REQUIREMENT: Which of the lines in the data mention the string "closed"? List them all.

DATASET EXCERPT:
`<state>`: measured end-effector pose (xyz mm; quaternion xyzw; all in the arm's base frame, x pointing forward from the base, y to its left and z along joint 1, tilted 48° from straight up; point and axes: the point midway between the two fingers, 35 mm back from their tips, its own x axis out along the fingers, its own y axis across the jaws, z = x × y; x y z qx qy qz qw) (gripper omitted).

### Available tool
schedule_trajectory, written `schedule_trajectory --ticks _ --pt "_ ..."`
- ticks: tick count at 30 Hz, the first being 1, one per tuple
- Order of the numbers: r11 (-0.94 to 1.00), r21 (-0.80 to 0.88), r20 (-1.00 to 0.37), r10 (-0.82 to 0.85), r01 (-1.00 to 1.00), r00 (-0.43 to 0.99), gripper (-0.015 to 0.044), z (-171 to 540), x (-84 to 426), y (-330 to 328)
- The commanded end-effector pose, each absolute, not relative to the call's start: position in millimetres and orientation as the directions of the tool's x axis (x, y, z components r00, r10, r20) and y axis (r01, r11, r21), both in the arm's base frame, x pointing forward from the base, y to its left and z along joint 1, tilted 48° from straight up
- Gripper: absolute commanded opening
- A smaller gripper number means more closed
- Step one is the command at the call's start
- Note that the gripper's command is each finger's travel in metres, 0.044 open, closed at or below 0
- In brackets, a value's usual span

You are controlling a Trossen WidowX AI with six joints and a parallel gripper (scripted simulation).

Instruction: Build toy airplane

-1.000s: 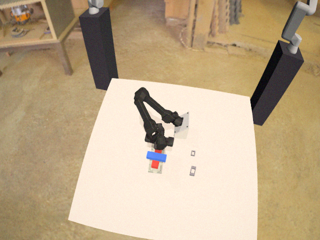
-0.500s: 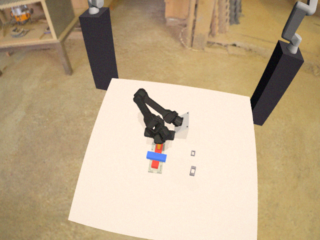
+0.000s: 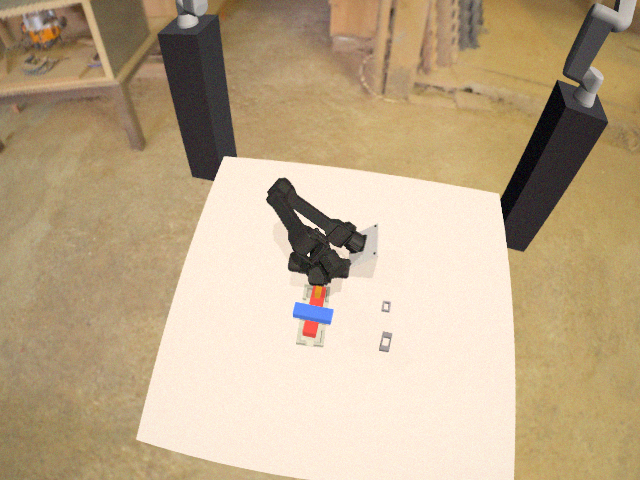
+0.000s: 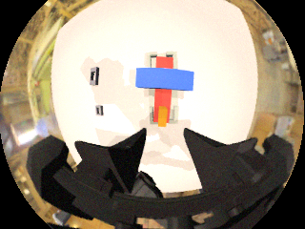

RESPONSE TO THE TASK:
- A smaller gripper number means more closed
- Note that the gripper's command is each finger's travel in metres, 0.044 open, closed at or below 0

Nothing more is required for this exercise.